Skipping all images, output the listing word for word.

*** Opening DATA PROVIDED ***

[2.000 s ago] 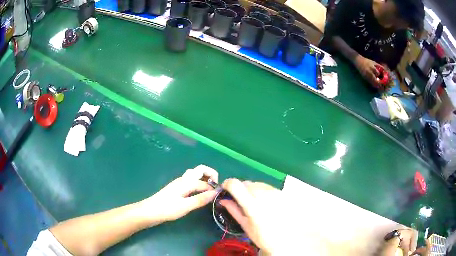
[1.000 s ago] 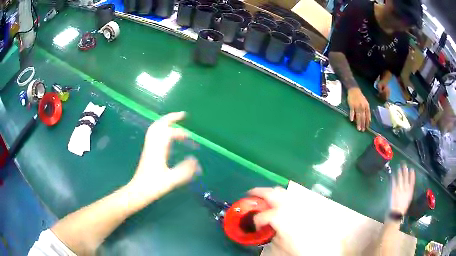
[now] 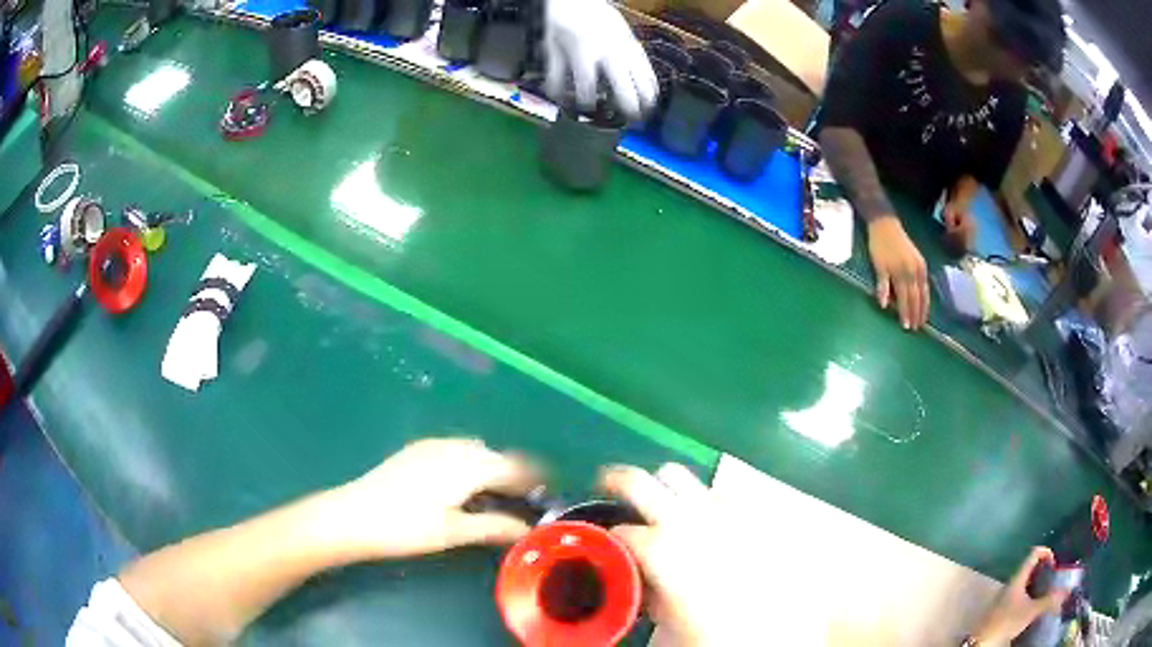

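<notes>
A glossy red flared ring (image 3: 570,590) with a dark centre hole lies low in the picture, in front of the rim of a dark round housing (image 3: 584,514). My left hand (image 3: 436,495) is at its left, fingertips closed on a small dark part (image 3: 503,503), blurred. My right hand (image 3: 660,537) is at the right, its fingers on the housing's rim and beside the ring. The housing's body is mostly hidden by the ring and my right hand.
A tan board (image 3: 859,556) lies at lower right. At left are a bundled white cloth (image 3: 202,331) and another red ring. A gloved hand (image 3: 591,57) reaches to a black housing on the belt. A person stands opposite; another hand is at lower right.
My left hand was open and apart; it has come down beside the housing. The red ring has moved down and left. The gloved hand has appeared, and the unit near the opposite person has left its place.
</notes>
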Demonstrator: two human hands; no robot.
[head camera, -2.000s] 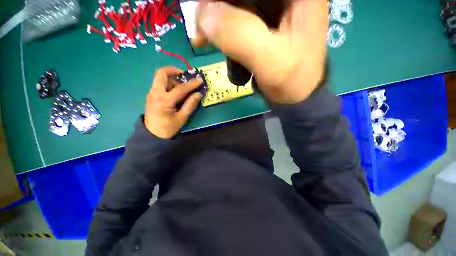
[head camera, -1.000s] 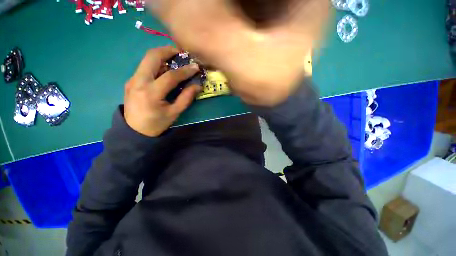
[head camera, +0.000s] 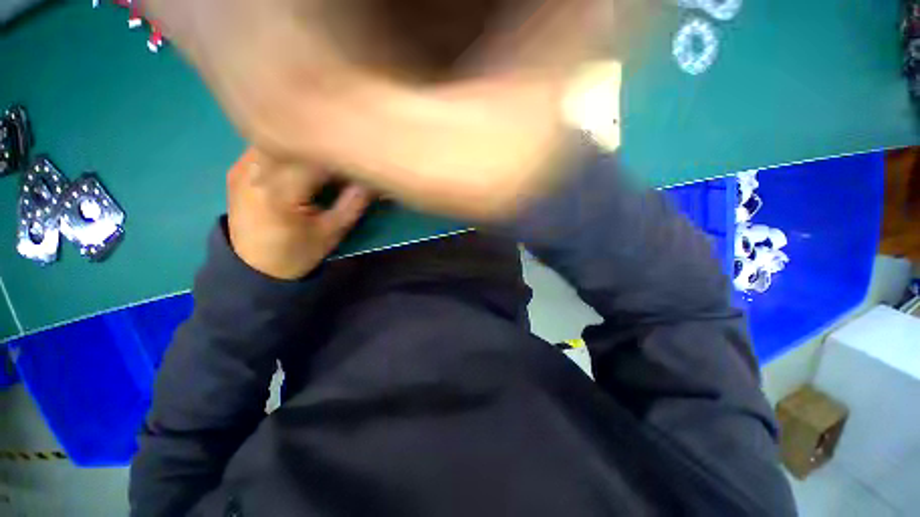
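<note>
My right hand (head camera: 404, 131) is large and blurred close to the camera. It is closed around the dark electric screwdriver (head camera: 434, 30), whose tip is hidden behind the hand. My left hand (head camera: 282, 217) is on the green mat near the table's front edge, its fingers partly covered by my right hand. A dark bit of the circuit board module (head camera: 328, 192) shows between its thumb and fingers; the rest is hidden. A bright end of the pale-yellow jig (head camera: 599, 101) shows right of my right hand.
Spare circuit boards (head camera: 89, 214) lie at the left, with a dark part (head camera: 12, 139) behind them. Red wires with white plugs (head camera: 151, 38) are at the top left. Clear rings (head camera: 695, 44) lie at the top right. A blue bin (head camera: 817, 252) below the edge holds white housings (head camera: 759, 257).
My right hand and the screwdriver have moved left and closer to the camera, covering more of my left hand, the module and the jig. My left hand has moved slightly left. The view has shifted.
</note>
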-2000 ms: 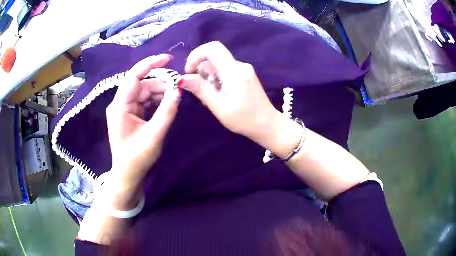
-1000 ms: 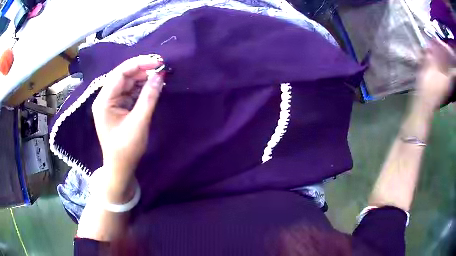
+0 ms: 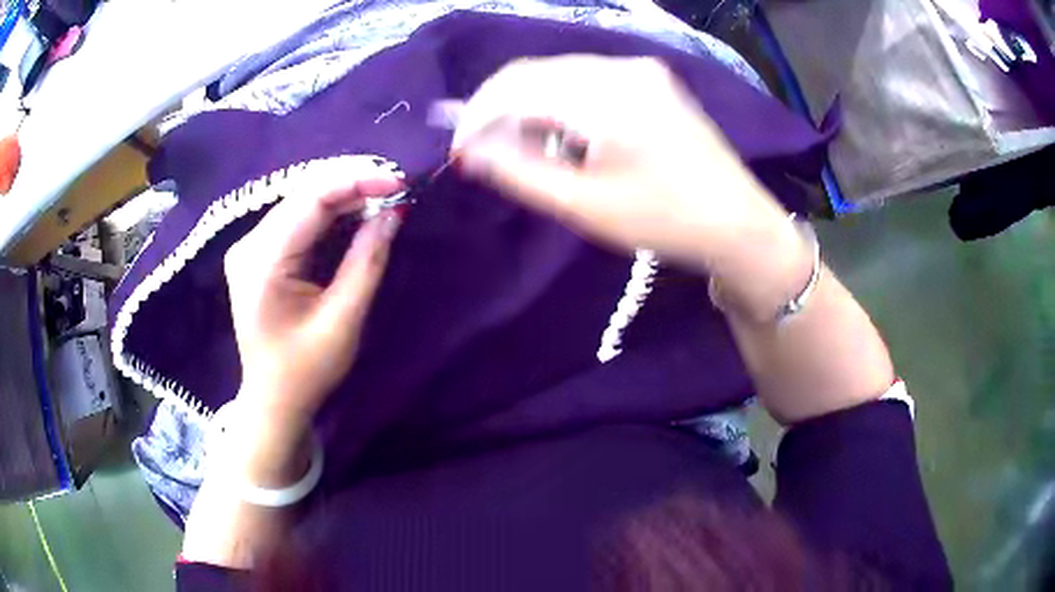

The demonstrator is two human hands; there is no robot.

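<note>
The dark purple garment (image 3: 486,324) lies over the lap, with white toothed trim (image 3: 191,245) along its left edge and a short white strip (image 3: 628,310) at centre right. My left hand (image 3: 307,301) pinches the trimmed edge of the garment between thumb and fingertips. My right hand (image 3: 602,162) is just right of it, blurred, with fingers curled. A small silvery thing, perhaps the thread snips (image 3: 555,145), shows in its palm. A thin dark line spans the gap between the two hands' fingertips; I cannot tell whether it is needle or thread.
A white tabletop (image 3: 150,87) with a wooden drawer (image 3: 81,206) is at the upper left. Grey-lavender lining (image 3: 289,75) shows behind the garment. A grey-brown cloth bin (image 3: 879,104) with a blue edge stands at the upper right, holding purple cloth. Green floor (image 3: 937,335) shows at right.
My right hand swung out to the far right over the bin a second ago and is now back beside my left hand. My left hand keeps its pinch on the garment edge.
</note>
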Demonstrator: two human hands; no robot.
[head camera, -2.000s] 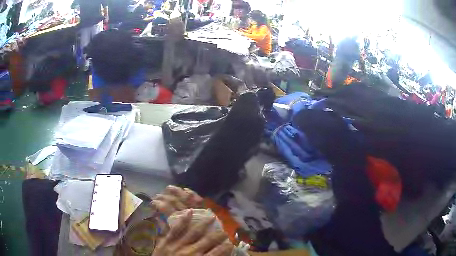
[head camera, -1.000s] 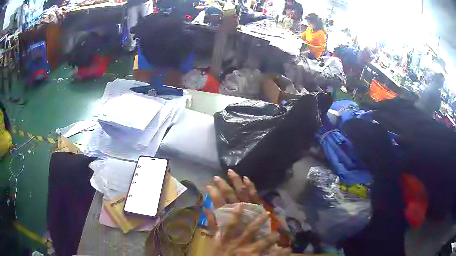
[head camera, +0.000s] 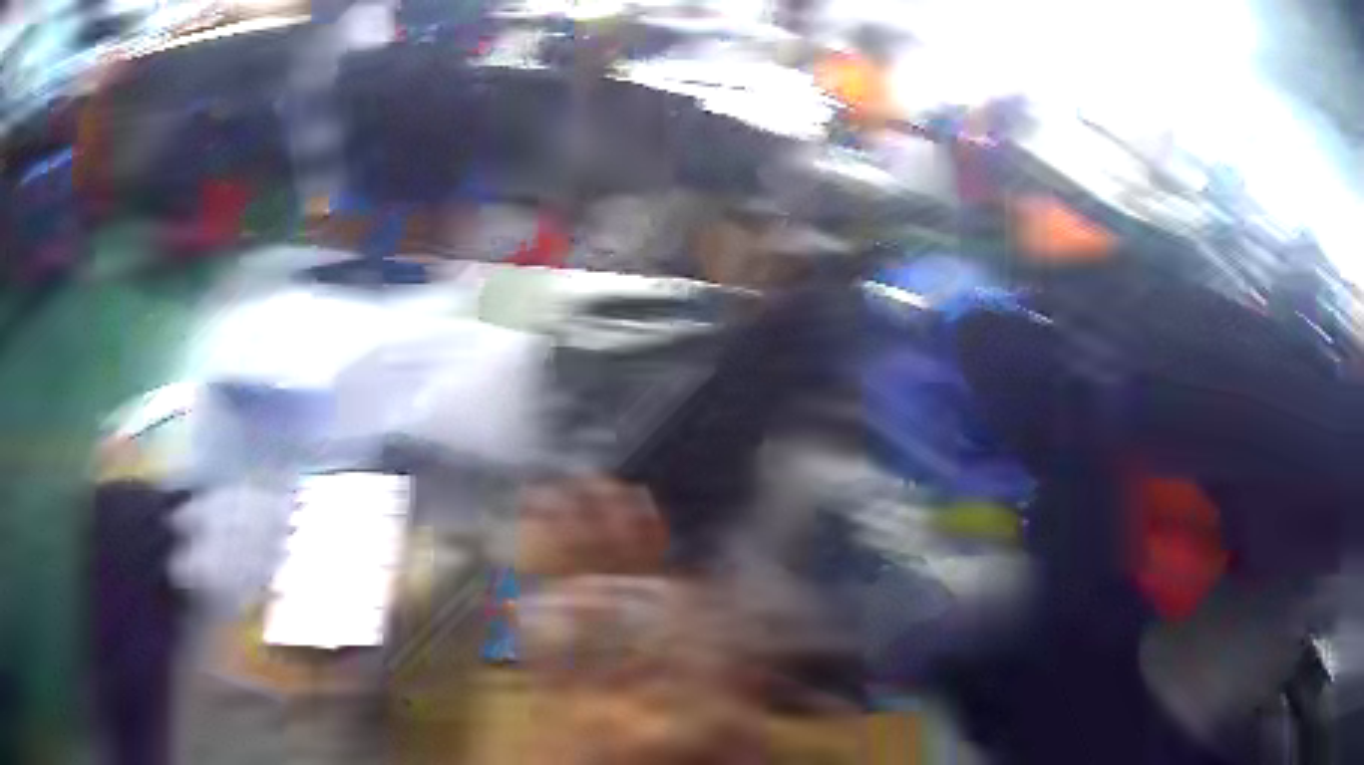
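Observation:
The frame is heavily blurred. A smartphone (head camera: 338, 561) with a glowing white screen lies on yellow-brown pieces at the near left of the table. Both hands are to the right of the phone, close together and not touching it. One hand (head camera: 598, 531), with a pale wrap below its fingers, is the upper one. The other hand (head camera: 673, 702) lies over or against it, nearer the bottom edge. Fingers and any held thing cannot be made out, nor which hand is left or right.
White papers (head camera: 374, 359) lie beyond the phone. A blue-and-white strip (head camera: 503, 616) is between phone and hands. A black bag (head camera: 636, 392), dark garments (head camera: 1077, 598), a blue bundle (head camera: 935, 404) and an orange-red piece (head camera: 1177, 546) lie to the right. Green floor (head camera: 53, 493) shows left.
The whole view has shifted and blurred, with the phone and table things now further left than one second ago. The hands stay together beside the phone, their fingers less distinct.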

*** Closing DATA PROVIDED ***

**SOLVED EXERCISE**
[2.000 s ago] 
[1.000 s ago] 
[now] 

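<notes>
A glossy red flared ring (image 3: 570,590) with a dark centre hole lies low in the picture, in front of the rim of a dark round housing (image 3: 584,514). My left hand (image 3: 436,495) is at its left, fingertips closed on a small dark part (image 3: 503,503), blurred. My right hand (image 3: 660,537) is at the right, its fingers on the housing's rim and beside the ring. The housing's body is mostly hidden by the ring and my right hand.
A tan board (image 3: 859,556) lies at lower right. At left are a bundled white cloth (image 3: 202,331) and another red ring. A gloved hand (image 3: 591,57) reaches to a black housing on the belt. A person stands opposite; another hand is at lower right.
My left hand was open and apart; it has come down beside the housing. The red ring has moved down and left. The gloved hand has appeared, and the unit near the opposite person has left its place.
</notes>
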Demonstrator: two human hands; no robot.
[head camera, -2.000s] 
[head camera, -1.000s] 
[head camera, +0.000s] 
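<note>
My right hand (head camera: 404, 131) is large and blurred close to the camera. It is closed around the dark electric screwdriver (head camera: 434, 30), whose tip is hidden behind the hand. My left hand (head camera: 282, 217) is on the green mat near the table's front edge, its fingers partly covered by my right hand. A dark bit of the circuit board module (head camera: 328, 192) shows between its thumb and fingers; the rest is hidden. A bright end of the pale-yellow jig (head camera: 599, 101) shows right of my right hand.
Spare circuit boards (head camera: 89, 214) lie at the left, with a dark part (head camera: 12, 139) behind them. Red wires with white plugs (head camera: 151, 38) are at the top left. Clear rings (head camera: 695, 44) lie at the top right. A blue bin (head camera: 817, 252) below the edge holds white housings (head camera: 759, 257).
My right hand and the screwdriver have moved left and closer to the camera, covering more of my left hand, the module and the jig. My left hand has moved slightly left. The view has shifted.
</note>
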-2000 ms: 
-1000 ms: 
+0 ms: 

The demonstrator is two human hands; there is no robot.

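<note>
The dark purple garment (image 3: 486,324) lies over the lap, with white toothed trim (image 3: 191,245) along its left edge and a short white strip (image 3: 628,310) at centre right. My left hand (image 3: 307,301) pinches the trimmed edge of the garment between thumb and fingertips. My right hand (image 3: 602,162) is just right of it, blurred, with fingers curled. A small silvery thing, perhaps the thread snips (image 3: 555,145), shows in its palm. A thin dark line spans the gap between the two hands' fingertips; I cannot tell whether it is needle or thread.
A white tabletop (image 3: 150,87) with a wooden drawer (image 3: 81,206) is at the upper left. Grey-lavender lining (image 3: 289,75) shows behind the garment. A grey-brown cloth bin (image 3: 879,104) with a blue edge stands at the upper right, holding purple cloth. Green floor (image 3: 937,335) shows at right.
My right hand swung out to the far right over the bin a second ago and is now back beside my left hand. My left hand keeps its pinch on the garment edge.
</note>
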Demonstrator: two human hands; no robot.
[head camera, -2.000s] 
[head camera, -1.000s] 
[head camera, +0.000s] 
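Observation:
The frame is heavily blurred. A smartphone (head camera: 338, 561) with a glowing white screen lies on yellow-brown pieces at the near left of the table. Both hands are to the right of the phone, close together and not touching it. One hand (head camera: 598, 531), with a pale wrap below its fingers, is the upper one. The other hand (head camera: 673, 702) lies over or against it, nearer the bottom edge. Fingers and any held thing cannot be made out, nor which hand is left or right.
White papers (head camera: 374, 359) lie beyond the phone. A blue-and-white strip (head camera: 503, 616) is between phone and hands. A black bag (head camera: 636, 392), dark garments (head camera: 1077, 598), a blue bundle (head camera: 935, 404) and an orange-red piece (head camera: 1177, 546) lie to the right. Green floor (head camera: 53, 493) shows left.
The whole view has shifted and blurred, with the phone and table things now further left than one second ago. The hands stay together beside the phone, their fingers less distinct.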

No other output is expected for this exercise.